WHAT NEEDS TO BE DONE:
The answer must be a single number: how many lines in the entries below contain the word "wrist".

[Collected data entries]
****
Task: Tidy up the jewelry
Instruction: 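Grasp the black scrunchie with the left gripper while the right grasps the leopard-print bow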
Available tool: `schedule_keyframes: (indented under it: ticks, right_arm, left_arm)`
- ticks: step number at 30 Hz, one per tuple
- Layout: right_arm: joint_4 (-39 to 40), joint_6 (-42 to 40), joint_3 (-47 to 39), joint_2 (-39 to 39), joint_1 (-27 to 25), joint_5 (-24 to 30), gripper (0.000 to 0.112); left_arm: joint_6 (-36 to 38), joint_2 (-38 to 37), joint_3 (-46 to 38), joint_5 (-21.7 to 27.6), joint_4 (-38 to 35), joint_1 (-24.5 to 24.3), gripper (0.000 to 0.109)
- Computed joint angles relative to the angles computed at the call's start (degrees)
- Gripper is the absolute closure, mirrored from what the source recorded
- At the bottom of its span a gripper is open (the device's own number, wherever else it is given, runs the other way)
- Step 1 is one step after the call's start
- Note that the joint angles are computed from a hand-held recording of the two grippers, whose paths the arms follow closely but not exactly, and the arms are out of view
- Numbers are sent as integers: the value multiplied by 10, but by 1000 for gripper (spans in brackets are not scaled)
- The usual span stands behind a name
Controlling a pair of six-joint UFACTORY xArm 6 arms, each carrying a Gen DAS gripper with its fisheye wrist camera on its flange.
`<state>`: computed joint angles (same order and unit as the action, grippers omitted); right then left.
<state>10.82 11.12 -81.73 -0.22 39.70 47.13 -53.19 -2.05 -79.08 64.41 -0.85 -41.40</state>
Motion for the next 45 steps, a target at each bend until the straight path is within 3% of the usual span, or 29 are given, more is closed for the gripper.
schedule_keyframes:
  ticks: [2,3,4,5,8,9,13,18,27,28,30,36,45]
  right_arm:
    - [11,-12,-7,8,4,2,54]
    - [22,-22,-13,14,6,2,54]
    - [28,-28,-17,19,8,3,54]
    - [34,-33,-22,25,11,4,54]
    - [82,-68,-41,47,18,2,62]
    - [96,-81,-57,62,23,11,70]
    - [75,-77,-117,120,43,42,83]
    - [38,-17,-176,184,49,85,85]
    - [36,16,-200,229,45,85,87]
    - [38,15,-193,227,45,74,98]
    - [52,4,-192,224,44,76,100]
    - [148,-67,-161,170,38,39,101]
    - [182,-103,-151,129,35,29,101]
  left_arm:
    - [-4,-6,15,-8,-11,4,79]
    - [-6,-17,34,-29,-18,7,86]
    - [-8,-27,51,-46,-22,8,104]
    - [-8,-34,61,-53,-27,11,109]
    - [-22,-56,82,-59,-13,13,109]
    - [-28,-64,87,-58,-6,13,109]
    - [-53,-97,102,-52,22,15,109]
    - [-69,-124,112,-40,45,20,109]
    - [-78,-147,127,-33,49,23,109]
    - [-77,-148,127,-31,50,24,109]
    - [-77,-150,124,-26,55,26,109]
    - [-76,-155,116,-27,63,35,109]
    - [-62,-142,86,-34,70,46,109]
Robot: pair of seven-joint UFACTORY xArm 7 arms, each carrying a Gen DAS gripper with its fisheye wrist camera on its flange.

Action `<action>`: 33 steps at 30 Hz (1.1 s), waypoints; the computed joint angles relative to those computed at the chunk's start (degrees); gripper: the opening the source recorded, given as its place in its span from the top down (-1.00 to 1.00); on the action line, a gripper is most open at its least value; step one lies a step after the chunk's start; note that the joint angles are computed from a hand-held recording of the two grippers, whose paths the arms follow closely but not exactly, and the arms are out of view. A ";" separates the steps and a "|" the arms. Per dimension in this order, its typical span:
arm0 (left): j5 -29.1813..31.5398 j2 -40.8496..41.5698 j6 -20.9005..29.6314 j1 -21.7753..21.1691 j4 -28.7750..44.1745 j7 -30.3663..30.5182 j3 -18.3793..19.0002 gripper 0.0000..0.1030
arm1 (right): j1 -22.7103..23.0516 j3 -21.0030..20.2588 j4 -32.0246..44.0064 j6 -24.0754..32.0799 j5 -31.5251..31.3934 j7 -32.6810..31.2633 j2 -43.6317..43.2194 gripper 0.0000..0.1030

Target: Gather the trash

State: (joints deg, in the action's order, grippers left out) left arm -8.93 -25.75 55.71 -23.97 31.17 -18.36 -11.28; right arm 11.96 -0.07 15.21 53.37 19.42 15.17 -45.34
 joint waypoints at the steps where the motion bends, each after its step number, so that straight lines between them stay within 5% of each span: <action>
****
SOLUTION TO THE EXERCISE:
2